Vantaggi e limiti. Non è tutto oro ciò che luccica però, perché questa potenzialità assorbente avrebbe meriti e difetti. Sarebbe infatti una proprietà benefica in caso di avvelenamenti acuti, e in caso di meteorismo, come detto, aiuterebbe a contenere la formazione di gas a livello intestinale. Dall’altro lato però, visto che il carbone vegetale capta e acchiappa tutto quanto transiti per l’intestino, potrebbe arrivare ad assorbire anche cose che non deve. Come i farmaci: gli antidiabetici, gli ormoni tiroidei, l’estroprogestinico, gli anticoncezionali e i salva-vita e così via. Occorre dunque fare attenzione a non prendere farmaci, specie quelli importanti, tra 30 minuiti prima e 2 ore dopo l’assunzione del carbone vegetale perché in questa fascia temporale il principio attivo del medicinale non verrà assorbito oppure lo sarà solo in parte. Ed ecco perché, in funzione di questa proprietà captante, il carbone vegetale è sconsigliato proprio ai diabetici, a chi soffre di problemi di tiroide o ai bambini, perché potrebbe limitare l’assorbimento di nutrienti, come vitamine e sali minerali, invece molto utili e necessari per la crescita dei piccoli.
Le alternative al carbone vegetale.

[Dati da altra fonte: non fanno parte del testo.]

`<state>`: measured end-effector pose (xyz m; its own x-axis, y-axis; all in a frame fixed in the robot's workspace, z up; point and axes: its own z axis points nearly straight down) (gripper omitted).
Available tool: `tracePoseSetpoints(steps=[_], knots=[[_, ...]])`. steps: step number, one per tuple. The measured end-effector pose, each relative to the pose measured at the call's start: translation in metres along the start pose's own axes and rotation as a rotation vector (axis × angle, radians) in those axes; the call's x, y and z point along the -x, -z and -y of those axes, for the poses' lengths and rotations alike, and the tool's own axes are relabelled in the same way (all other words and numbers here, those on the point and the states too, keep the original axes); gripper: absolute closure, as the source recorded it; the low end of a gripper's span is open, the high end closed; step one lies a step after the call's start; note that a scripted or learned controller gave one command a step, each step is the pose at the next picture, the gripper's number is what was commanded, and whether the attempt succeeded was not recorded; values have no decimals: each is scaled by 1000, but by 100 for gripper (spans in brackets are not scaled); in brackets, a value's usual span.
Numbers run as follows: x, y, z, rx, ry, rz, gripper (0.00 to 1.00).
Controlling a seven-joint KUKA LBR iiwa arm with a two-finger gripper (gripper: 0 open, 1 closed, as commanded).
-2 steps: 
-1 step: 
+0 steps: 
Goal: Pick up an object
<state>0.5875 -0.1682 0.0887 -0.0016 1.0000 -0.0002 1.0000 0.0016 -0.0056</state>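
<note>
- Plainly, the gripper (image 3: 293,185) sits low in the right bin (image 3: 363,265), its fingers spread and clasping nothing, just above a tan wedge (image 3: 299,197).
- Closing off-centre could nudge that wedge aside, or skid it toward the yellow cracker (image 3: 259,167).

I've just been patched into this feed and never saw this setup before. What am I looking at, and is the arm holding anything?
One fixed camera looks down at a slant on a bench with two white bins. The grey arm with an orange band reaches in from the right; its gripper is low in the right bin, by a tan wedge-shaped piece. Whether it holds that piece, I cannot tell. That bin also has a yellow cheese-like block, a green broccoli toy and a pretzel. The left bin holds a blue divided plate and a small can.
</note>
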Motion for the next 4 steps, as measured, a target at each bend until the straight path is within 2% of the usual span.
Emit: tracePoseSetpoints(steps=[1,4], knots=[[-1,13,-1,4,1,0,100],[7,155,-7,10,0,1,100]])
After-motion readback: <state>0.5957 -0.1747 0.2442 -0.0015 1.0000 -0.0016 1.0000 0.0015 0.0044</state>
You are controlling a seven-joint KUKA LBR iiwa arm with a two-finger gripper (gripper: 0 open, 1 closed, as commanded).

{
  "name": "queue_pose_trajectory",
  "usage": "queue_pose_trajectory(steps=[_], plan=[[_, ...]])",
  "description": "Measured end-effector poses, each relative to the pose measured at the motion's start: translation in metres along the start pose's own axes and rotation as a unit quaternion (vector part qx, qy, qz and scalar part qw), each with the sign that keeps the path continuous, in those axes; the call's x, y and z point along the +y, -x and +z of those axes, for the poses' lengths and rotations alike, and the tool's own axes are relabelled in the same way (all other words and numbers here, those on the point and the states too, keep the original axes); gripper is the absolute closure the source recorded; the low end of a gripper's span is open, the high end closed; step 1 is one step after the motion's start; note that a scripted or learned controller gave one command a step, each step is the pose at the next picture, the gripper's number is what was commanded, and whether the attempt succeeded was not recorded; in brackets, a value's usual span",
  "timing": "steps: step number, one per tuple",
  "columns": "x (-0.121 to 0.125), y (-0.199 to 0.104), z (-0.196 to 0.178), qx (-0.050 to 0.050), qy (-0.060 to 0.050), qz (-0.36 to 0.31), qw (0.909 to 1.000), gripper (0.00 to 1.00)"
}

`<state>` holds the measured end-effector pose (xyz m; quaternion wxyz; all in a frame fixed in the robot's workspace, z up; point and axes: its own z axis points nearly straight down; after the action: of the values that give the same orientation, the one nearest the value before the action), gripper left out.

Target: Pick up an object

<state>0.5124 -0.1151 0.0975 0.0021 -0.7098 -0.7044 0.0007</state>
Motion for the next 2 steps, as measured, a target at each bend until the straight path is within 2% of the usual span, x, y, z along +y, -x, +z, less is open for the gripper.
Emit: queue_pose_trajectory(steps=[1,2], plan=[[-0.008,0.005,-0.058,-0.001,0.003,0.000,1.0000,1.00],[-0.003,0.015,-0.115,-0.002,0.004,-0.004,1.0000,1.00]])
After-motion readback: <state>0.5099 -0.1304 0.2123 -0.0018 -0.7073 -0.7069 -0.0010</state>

La "polvere nera" non è il solo mezzo per contrastare i gonfiori e problemi addominali o intestinali, se questo è lo scopo per cui lo si assume. Diverse sono le alternative naturali e non solo, pare tutte ugualmente efficaci. Ad esempio se il problema è come accompagnare il pasto con un companatico che non faccia lievitare anche la pancia, come potrebbe accadere con il pane bianco, si può preferire o il pane azzimo che si ottiene senza lasciare riposare il pane o quello senza glutine, dunque a base di farine di riso o di mais. Per rendere il pane più leggero e digeribile per lo stomaco (indipendentemente dal colore), meglio poi concedersi il tempo di masticare, bene e a lungo il boccone. Perché la prima digestione avviene in bocca, poi nello stomaco e nell’intestino dove sono presenti moltissimi microrganismi, alcuni buoni e altri meno. Parte di questi, possono infatti contribuire proprio a far fermentare ciò che si mangia, favorendo la formazione di gas e meteorismo. Dunque una buona indicazione per controllare meglio questi disturbi, proteggendo la mucosa intestinale, è l’integrazione nella dieta di pre e probiotici che contribuiscono a mantenere in salute il microambiente e il microbiota (flora) intestinale, svolgendo un effetto più duraturo nel tempo rispetto al carbone vegetale. Tra i prodotti naturali si può ricorrere invece a una tisana al finocchio o provare con lo zenzero. Resta inteso che la prima buona indicazione è la correzione dello stile di vita, modificando le proprie abitudini se necessario: ovvero mangiando lentamente, introducendo un'adeguata quantità di acqua, praticando regolare attività fisica, evitando il consumo di gomme da masticare che favoriscono l’ingresso di inutile aria, e prevedere una dieta ricca di fibre e verdure.
Il difetto "economico". Il pane nero vegetale è molto caro rispetto al pane bianco: costa quasi il doppio. Lo si può arrivare a pagare anche tra i 6,50 e gli 8.00 euro al chilo contro i 3-4 euro di quello di grano duro.